Question #8076 Interpret and prove: 1) $o + o = o, 2)o + O = O, 3)O + O = O, 4)o(O) = o, 5)o \cdot O = o$. Solution. Through the solution for simplicity of notation I will use $f_{i} = f_{i}(x)$, $g = g(x)$.

1) If $f_{1} = o(g), f_{2} = o(g), x \to x_{0}$, then $f_{1} + f_{2} = o(g), x \to x_{0}$. The condition implies that $f_{i}(x) / g(x) \to 0, x \to x_{0}, i = 1, 2$, hence $\frac{f_{1} + f_{2}}{g} \to 0, t \to x_{0}$, thus $f_{1} + f_{2} = o(g), x \to x_{0}$.

2) If $f_{1} = o(g), f_{2} = O(g), x \to x_{0}$, then $f_{1} + f_{2} = O(g), x \to x_{0}$. It is obvious that if $f_{1} = o(g), x \to x_{0}$ entails $f_{1} = O(g)$, hence the statement of 2) will follow from 3).

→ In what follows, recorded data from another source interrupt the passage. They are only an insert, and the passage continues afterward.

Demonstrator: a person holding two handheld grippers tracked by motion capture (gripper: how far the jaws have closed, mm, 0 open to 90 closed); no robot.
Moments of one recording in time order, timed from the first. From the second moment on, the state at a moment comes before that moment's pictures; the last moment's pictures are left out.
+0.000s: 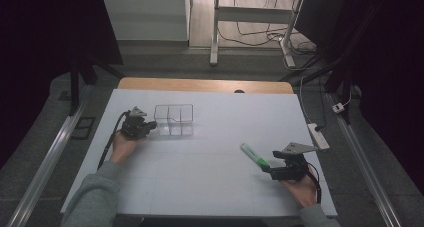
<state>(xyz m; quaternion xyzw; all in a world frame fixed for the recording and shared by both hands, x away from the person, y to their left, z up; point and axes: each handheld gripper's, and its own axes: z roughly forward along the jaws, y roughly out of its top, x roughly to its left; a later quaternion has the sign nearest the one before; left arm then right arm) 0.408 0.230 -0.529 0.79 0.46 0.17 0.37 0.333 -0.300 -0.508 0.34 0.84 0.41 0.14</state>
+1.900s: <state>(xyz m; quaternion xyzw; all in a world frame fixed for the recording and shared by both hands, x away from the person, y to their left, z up) 0.434 0.156 -0.524 0.81 0.41 0.15 0.39 0.333 -0.299 -0.510 0.34 0.84 0.41 0.13</state>
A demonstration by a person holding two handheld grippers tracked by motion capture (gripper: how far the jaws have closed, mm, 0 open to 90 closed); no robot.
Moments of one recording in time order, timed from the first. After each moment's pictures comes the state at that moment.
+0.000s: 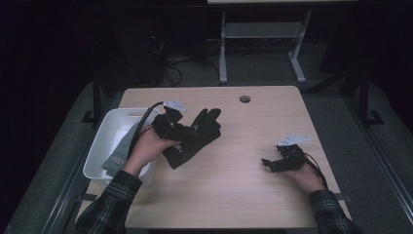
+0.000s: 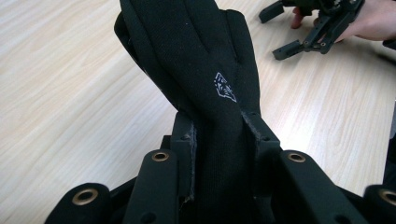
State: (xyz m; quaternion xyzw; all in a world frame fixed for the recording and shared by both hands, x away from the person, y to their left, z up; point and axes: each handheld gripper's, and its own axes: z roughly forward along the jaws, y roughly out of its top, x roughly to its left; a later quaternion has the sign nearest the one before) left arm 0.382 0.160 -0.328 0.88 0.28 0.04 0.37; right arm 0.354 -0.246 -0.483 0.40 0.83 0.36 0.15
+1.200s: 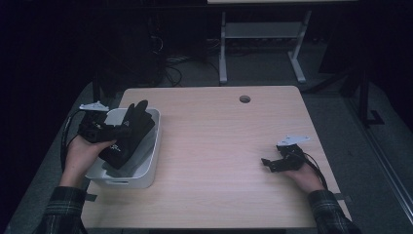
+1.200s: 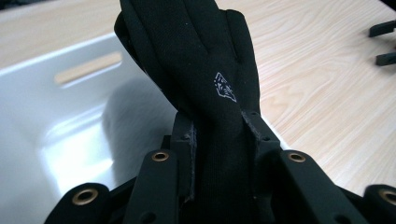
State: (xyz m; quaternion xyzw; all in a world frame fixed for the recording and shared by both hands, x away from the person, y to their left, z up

3) $f_{i} = O(g), x \to x_{0}, i = 1,2$ then $f_{1} + f_{2} = O(g), x \to x_{0}$. The condition implies exist $\delta_{i}$ such that for all $x \in B_{\delta_i}(x_0)$ $|f_i(x)| < K_i|g(x)|, i = 1,2$. Take $\delta := \min \{\delta_1, \delta_2\}$, then those two inequalities hold. Hence for all $x \in B_{\delta}(x)$ $|f_1 + f_2| \leq (K_1 + K_2)|g(x)|$, thus $f_1 + f_2 = O(g)$.

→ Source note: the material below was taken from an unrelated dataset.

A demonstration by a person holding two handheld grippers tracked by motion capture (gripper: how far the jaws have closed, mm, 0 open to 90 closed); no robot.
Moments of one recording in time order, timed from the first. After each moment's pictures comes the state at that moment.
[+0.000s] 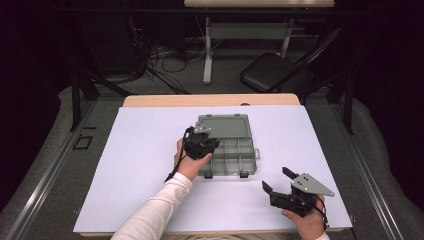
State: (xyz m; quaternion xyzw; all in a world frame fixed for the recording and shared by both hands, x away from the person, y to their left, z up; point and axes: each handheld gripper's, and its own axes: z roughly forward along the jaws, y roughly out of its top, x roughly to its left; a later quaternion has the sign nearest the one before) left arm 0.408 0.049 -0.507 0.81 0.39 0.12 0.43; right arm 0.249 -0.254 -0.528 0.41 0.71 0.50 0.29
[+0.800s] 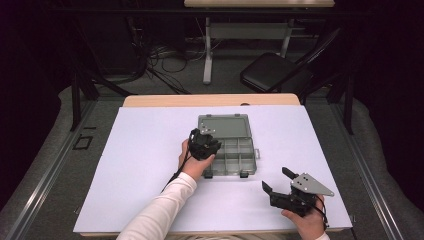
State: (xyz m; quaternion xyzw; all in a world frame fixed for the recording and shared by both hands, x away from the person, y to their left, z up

4) If $f_{1} = O(f_{2}), g = o(f_{1}), x \to x_{0}$, then $g = o(f_{2}), x \to x_{0}$. For all $\epsilon$ exists such $\delta_{1}$ that $|g(x)| < \epsilon |f_{1}(x)|$, $x \in B_{\delta_1}(x_0)$. Moreover, exists $\delta_{2}$ and $K > 0$ such that for all $x \in B_{\delta_2}(x_0)$ $|f_{1}| \leq K|f_{2}|$, hence for all $x \in B_{\min\{\delta_1, \delta_2\}}(x_0)$ $|g| < K\epsilon |f_2|$ and we are done.

5) Can be proven in the same manner as 4).